Work to complete:
Skip the pictures and copy all the data that follows exactly.

Segment Start: Collected material

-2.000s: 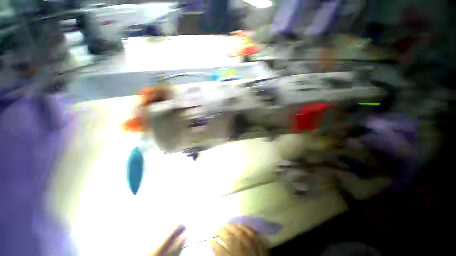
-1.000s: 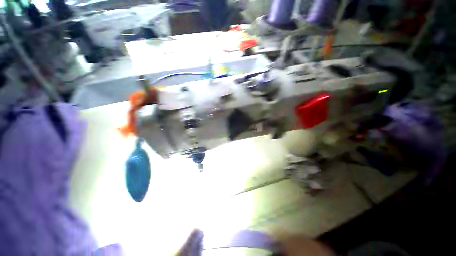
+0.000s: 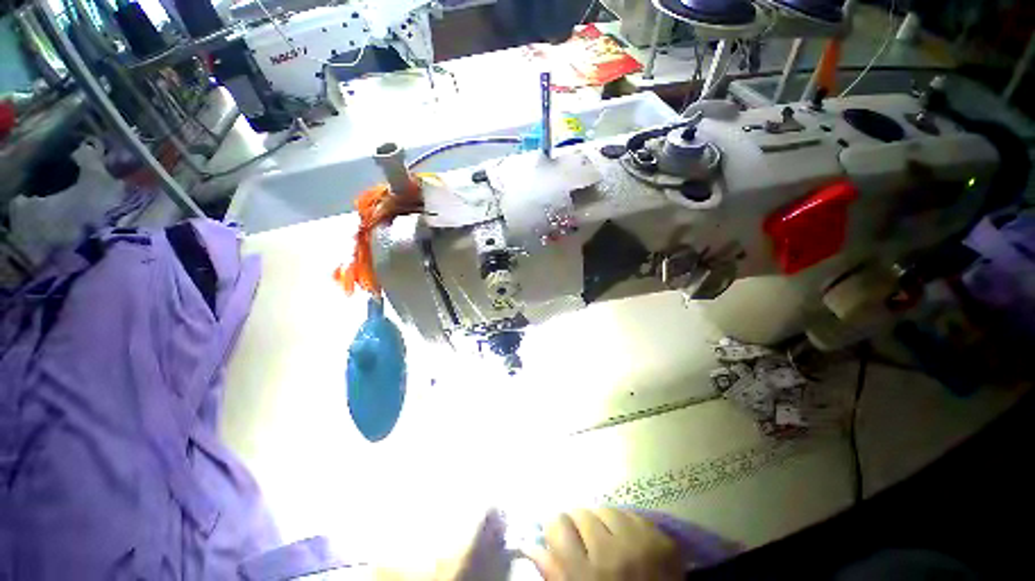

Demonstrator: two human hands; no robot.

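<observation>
My left hand (image 3: 482, 553) is at the bottom edge, partly cut off and washed out by glare. My right hand (image 3: 607, 550) is close beside it, fingers curled over a lilac strip (image 3: 704, 538) that shows beyond its knuckles. Something small, too blurred to name, lies between the fingertips. Another lilac piece (image 3: 289, 558) lies left of my hands, with a thin line running from it. The sewing machine head (image 3: 545, 233) stands beyond my hands, its needle area (image 3: 507, 350) brightly lit.
A large purple garment pile (image 3: 108, 397) covers the left side. A blue teardrop-shaped object (image 3: 376, 377) hangs at the head's left end, below orange ties (image 3: 365, 244). A red cover (image 3: 810, 227) is on the head. A scrap bundle (image 3: 766, 388) lies right of the needle.
The view has steadied and shifted, so the machine appears farther right. My right hand has come back beside my left; a second ago they were apart with the lilac strip between them.
</observation>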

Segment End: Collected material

Solution below:
-2.000s: 
-1.000s: 
+0.000s: 

Demonstrator: two human hands; no robot.

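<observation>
My left hand (image 3: 482, 553) is at the bottom edge, partly cut off and washed out by glare. My right hand (image 3: 607, 550) is close beside it, fingers curled over a lilac strip (image 3: 704, 538) that shows beyond its knuckles. Something small, too blurred to name, lies between the fingertips. Another lilac piece (image 3: 289, 558) lies left of my hands, with a thin line running from it. The sewing machine head (image 3: 545, 233) stands beyond my hands, its needle area (image 3: 507, 350) brightly lit.
A large purple garment pile (image 3: 108, 397) covers the left side. A blue teardrop-shaped object (image 3: 376, 377) hangs at the head's left end, below orange ties (image 3: 365, 244). A red cover (image 3: 810, 227) is on the head. A scrap bundle (image 3: 766, 388) lies right of the needle.
The view has steadied and shifted, so the machine appears farther right. My right hand has come back beside my left; a second ago they were apart with the lilac strip between them.
</observation>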

The required output has been given.